(Beginning of Information provided)
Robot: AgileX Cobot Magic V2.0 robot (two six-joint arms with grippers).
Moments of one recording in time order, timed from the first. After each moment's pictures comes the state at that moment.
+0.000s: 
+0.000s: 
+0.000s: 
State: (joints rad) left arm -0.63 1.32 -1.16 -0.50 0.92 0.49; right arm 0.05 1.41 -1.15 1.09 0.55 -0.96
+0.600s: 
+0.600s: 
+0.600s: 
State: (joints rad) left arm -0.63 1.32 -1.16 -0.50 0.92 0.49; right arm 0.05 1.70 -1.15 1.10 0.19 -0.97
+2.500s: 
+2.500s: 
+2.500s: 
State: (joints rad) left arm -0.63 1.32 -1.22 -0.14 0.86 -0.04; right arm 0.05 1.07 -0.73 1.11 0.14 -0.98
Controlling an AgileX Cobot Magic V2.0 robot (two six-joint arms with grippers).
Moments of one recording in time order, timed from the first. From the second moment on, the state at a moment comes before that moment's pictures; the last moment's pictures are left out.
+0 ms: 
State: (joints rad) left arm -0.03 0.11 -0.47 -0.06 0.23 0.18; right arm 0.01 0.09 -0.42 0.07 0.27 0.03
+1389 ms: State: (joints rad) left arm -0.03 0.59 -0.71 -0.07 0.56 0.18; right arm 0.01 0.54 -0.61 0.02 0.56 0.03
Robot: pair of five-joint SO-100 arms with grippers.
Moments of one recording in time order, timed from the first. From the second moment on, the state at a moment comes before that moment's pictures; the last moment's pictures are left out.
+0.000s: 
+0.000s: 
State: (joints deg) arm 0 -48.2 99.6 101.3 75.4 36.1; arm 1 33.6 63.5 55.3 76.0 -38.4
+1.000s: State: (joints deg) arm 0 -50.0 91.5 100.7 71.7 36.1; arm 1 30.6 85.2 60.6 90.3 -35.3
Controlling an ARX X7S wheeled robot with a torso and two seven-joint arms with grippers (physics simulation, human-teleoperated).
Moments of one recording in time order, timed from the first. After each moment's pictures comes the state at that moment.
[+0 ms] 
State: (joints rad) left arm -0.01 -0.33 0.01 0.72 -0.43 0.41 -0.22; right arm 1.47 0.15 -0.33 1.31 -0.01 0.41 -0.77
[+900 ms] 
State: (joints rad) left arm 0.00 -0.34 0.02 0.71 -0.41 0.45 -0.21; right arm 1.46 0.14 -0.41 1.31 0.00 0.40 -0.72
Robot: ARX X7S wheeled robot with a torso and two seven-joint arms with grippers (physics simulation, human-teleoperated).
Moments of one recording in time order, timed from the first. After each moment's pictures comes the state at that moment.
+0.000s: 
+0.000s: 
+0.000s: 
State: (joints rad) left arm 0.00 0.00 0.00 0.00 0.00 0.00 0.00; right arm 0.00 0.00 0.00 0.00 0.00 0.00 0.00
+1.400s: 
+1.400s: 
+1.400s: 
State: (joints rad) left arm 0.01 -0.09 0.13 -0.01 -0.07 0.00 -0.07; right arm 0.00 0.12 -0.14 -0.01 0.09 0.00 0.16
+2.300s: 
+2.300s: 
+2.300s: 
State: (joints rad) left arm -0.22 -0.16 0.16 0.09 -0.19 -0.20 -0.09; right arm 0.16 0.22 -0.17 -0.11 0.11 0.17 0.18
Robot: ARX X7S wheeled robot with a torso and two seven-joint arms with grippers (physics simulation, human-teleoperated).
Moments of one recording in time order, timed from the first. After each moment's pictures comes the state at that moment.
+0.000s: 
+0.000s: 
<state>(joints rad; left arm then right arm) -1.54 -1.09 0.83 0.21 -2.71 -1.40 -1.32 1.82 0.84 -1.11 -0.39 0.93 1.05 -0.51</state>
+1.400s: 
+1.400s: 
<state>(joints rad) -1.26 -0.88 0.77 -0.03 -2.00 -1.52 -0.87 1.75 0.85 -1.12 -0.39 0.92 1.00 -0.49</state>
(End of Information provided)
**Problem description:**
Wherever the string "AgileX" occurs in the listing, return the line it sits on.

**Result of this task:**
Robot: AgileX Cobot Magic V2.0 robot (two six-joint arms with grippers).
Controlling an AgileX Cobot Magic V2.0 robot (two six-joint arms with grippers).

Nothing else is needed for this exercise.